I'm using some flow context here and there. So I checked its size using a small code snippet. The flow context size is well below 1Mb in each flow.
I've tried limiting the number of incoming messages from MQTT with a delay node, set to 'limit messages per topic'. I set it so the number of incoming messages is reduced by 80%. This actually removed the issue! Memory hovers around 400Mb, as it was before all the issues, and has stayed that way for 24 hours Note that reducing the incoming messages by 50% was not enough.
Naturally, at this point I was assuming an inefficiency in my flow somewhere, causing messages to build up at a certain node. I've placed (many!) debug nodes set to 'count the number of messages', usually right before and after the SQL queries. However, I'm not seeing the expected buildup of messages anywhere, not even when things have already slowed down considerably.
The heap dump
In an attempt to get more clues, I took 3 heapdumps with node-red-contrib-heap-dump. The first was taken 5 minutes after startup, the others 20 and 30 minutes after startup. The first screenshot shows that after 30 minutes, there are 1.3 million objects more than at the first point in time, corresponding to a growth of about 57Mb.

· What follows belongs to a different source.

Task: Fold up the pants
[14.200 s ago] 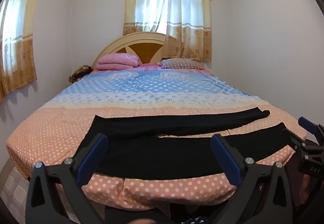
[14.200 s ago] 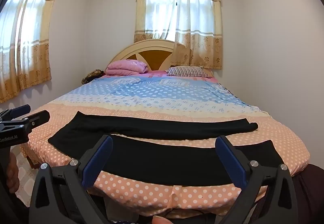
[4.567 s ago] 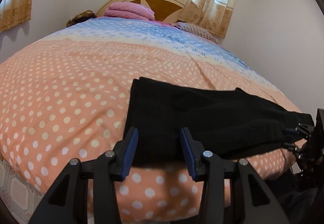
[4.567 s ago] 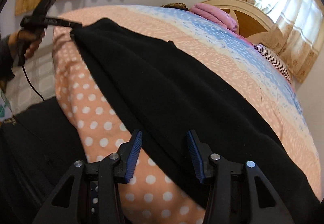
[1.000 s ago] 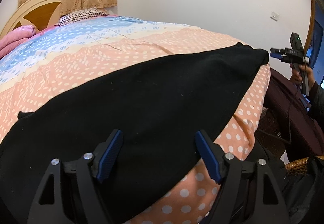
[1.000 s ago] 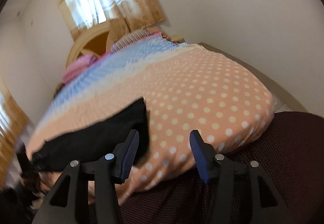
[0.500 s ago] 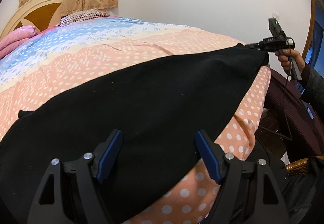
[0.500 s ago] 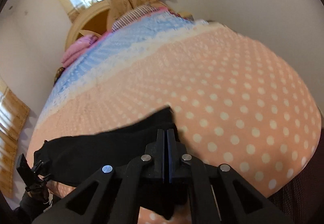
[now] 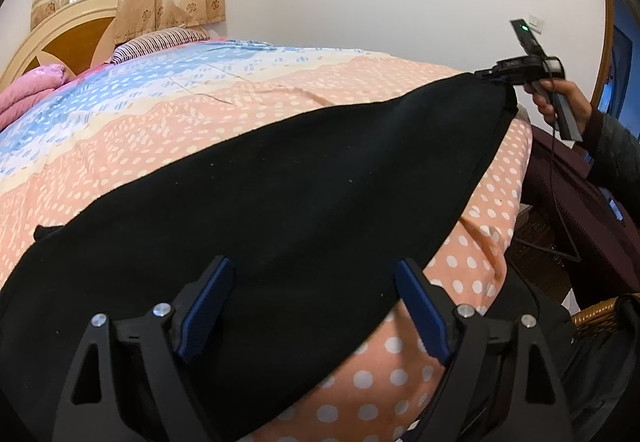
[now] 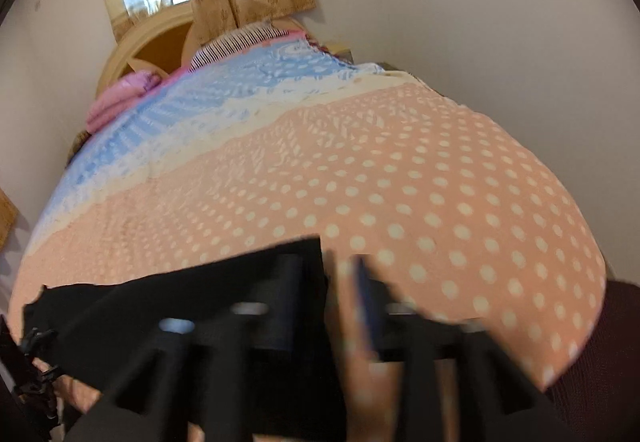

Note: using top in linux, I can see that the difference in memory used by node-red between the same 2 points in time is a lot more: about 600 Mb. Not sure what to make of this.
Finally, the second screenshot explains the title of this post.
I see 100.000+ objects that all have a very similar 'retainers' profile. They seem to be retained by clearImmediate
, which doesn't seem to be clearing much, as it's holding on to 80Mb worth of objects. I don't recognize anything of my own code in this 'retainers' profile, making it hard to know what I'm dealing with. Of course, I understand that the origin of the problem could still be my own code
Does anyone know what clearImmediate and CommsConnection refer to?
Can they have anything to do with node-red-node-mysql
?
If found this about commsConnection.
But that may be a red herring, because I usually don't have the editor open in the hours before a crash.
Thanks for any help, I've been struggling with this for almost 2 weeks!